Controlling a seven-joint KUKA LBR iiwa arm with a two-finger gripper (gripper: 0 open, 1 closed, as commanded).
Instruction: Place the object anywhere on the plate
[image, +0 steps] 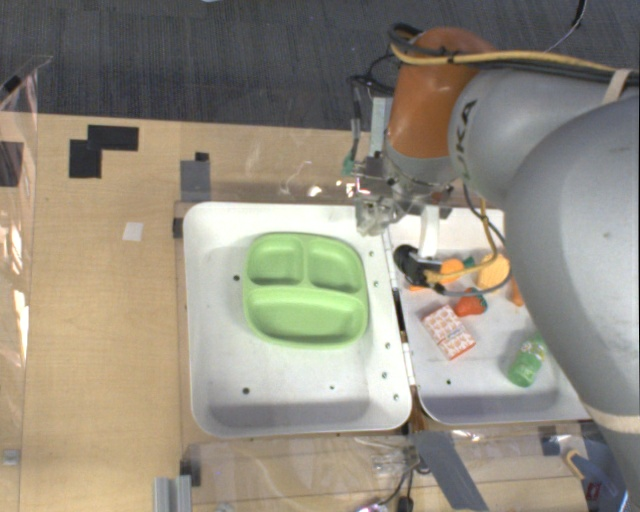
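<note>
Green and three-sectioned, the plate (304, 289) lay bare at the middle of the left bin (215, 390). The arm's pincer (378, 215) hung over the far edge where the two bins met; whether it was spread or pressed together could not be told, and nothing showed between its fingers. The candidate objects, among them a patterned packet (449, 333) and a green bottle (526, 362), sat in the right bin (480, 400). A clean grasp there would likely have to come first.
</note>
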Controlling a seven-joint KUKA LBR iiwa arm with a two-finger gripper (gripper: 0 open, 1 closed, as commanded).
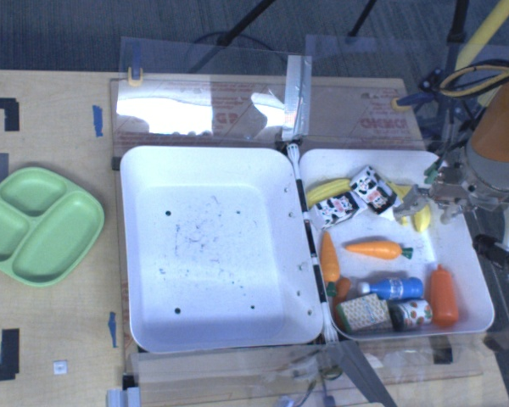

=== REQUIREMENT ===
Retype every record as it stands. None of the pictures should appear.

=== TASK RESULT ===
Controlling a seven-joint KUKA LBR iiwa arm with a two-finger gripper (gripper: 0 open, 1 closed, as commanded).
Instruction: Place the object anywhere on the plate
[image, +0 steps] 
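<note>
Green and three-sectioned, the plate (304, 289) lay bare at the middle of the left bin (215, 390). The arm's pincer (378, 215) hung over the far edge where the two bins met; whether it was spread or pressed together could not be told, and nothing showed between its fingers. The candidate objects, among them a patterned packet (449, 333) and a green bottle (526, 362), sat in the right bin (480, 400). A clean grasp there would likely have to come first.
</note>
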Controlling a seven-joint KUKA LBR iiwa arm with a two-finger gripper (gripper: 0 open, 1 closed, as commanded).

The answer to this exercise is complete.